One Saturday evening in the month of October Bathsheba's vehicle was duly creeping up this incline. She was sitting listlessly in the second seat of the gig, whilst walking beside her in a farmer's marketing suit of unusually fashionable cut was an erect, well-made young man. Though on foot, he held the reins and whip, and occasionally aimed light cuts at the horse's ear with the end of the lash, as a recreation. This man was her husband, formerly Sergeant Troy, who, having bought his discharge with Bathsheba's money, was gradually transforming himself into a farmer of a spirited and very modern school. People of unalterable ideas still insisted upon calling him "Sergeant" when they met him, which was in some degree owing to his having still retained the well-shaped moustache of his military days, and the soldierly bearing inseparable from his form and training.

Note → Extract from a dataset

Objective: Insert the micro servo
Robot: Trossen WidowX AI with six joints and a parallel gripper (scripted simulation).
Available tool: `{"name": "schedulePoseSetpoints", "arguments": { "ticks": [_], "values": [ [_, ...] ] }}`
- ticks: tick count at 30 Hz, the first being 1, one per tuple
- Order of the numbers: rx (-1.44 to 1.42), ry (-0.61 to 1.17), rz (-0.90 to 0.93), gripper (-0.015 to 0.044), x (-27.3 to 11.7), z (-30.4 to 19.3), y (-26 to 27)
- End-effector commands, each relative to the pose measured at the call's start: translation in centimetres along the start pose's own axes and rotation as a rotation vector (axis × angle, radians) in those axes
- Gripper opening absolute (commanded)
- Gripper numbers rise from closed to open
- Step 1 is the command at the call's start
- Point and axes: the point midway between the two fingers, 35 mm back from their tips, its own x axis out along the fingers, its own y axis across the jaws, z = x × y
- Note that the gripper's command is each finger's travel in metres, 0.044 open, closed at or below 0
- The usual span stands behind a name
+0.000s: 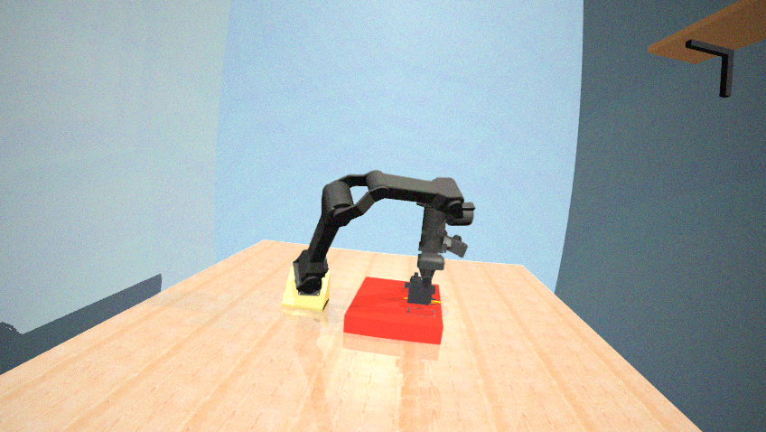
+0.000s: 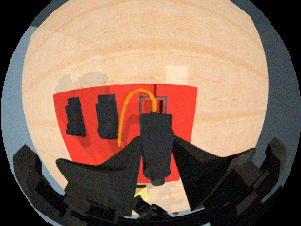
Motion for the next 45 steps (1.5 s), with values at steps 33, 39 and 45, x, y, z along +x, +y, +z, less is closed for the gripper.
{"name": "schedulePoseSetpoints", "arguments": {
  "ticks": [33, 39, 45],
  "values": [
    [-0.002, -0.009, -0.002, 0.0000, 2.1, 1.2, -0.1],
    [-0.002, -0.009, -0.002, 0.0000, 2.7, 1.2, -0.1],
    [-0.002, -0.009, -0.002, 0.0000, 3.3, 1.2, -0.1]
  ]
}}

"Yes, if it hadn't been for that wretched rain I should have cleared two hundred as easy as looking, my love," he was saying. "Don't you see, it altered all the chances? To speak like a book I once read, wet weather is the narrative, and fine days are the episodes, of our country's history; now, isn't that true?"
"But the time of year is come for changeable weather."
"Well, yes. The fact is, these autumn races are the ruin of everybody. Never did I see such a day as 'twas! 'Tis a wild open place, just out of Budmouth, and a drab sea rolled in towards us like liquid misery. Wind and rain--good Lord! Dark? Why, 'twas as black as my hat before the last race was run. 'Twas five o'clock, and you couldn't see the horses till they were almost in, leave alone colours. The ground was as heavy as lead, and all judgment from a fellow's experience went for nothing. Horses, riders, people, were all blown about like ships at sea. Three booths were blown over, and the wretched folk inside crawled out upon their hands and knees; and in the next field were as many as a dozen hats at one time. Ay, Pimpernel regularly stuck fast, when about sixty yards off, and when I saw Policy stepping on, it did knock my heart against the lining of my ribs, I assure you, my love!"